**To do**
Below are the entries; count the lines in them that contain the word "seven" and give only the number.

>>>

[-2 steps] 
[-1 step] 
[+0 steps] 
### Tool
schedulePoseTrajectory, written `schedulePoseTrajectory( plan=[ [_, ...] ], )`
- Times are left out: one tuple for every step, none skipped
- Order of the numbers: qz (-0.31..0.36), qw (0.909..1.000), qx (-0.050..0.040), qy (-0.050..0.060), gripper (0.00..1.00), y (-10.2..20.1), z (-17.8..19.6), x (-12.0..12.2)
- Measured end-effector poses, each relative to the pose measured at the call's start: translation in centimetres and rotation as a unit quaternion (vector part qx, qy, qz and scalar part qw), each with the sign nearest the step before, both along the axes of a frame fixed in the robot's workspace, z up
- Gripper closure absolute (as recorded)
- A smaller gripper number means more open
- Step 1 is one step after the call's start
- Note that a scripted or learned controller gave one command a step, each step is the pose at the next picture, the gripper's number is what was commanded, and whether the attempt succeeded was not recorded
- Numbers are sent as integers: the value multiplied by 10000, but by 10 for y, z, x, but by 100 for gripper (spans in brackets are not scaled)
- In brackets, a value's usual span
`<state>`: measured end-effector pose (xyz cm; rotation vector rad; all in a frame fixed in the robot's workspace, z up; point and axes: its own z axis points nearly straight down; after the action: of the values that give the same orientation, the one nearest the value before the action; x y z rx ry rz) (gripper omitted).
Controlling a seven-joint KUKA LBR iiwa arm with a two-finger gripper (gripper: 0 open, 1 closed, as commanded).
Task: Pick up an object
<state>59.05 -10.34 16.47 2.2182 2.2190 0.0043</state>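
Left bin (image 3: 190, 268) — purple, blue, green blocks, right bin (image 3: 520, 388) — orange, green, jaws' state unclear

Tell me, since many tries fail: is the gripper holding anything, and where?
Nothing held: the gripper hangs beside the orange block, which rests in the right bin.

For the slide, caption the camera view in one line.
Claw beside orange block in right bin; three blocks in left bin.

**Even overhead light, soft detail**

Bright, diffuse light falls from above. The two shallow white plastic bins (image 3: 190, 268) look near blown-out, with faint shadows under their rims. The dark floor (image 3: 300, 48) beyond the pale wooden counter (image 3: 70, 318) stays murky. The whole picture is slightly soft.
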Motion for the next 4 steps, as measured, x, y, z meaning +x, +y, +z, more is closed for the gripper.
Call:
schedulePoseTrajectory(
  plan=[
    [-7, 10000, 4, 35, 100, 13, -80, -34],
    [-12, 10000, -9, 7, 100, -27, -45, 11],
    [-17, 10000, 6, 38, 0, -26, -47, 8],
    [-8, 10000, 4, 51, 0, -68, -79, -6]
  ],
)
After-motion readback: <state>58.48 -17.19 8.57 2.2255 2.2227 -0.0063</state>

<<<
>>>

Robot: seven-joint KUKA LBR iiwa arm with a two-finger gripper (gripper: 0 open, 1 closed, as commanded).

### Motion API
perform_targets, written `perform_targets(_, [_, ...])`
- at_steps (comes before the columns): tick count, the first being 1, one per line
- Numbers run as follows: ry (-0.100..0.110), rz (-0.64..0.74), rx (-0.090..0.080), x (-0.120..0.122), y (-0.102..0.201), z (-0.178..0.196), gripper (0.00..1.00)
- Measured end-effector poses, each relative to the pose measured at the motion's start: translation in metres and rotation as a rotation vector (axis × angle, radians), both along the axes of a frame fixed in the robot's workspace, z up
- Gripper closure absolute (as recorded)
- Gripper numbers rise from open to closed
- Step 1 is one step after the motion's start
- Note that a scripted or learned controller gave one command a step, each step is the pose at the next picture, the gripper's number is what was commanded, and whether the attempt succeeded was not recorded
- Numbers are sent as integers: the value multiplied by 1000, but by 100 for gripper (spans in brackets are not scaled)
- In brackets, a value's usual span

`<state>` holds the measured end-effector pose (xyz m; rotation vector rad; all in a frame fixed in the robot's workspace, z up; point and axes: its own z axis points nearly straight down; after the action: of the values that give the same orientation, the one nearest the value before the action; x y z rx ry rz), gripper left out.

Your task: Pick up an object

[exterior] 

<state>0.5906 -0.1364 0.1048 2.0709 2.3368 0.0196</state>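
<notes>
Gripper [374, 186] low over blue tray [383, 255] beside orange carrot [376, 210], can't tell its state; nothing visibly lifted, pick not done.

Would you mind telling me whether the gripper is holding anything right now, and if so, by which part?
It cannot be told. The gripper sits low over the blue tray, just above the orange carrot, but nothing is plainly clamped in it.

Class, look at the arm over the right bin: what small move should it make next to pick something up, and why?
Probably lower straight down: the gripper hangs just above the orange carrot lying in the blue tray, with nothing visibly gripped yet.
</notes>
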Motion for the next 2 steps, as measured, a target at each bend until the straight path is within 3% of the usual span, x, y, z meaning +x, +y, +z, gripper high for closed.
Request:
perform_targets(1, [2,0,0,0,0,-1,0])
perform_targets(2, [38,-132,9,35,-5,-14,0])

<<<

**Expected answer**
2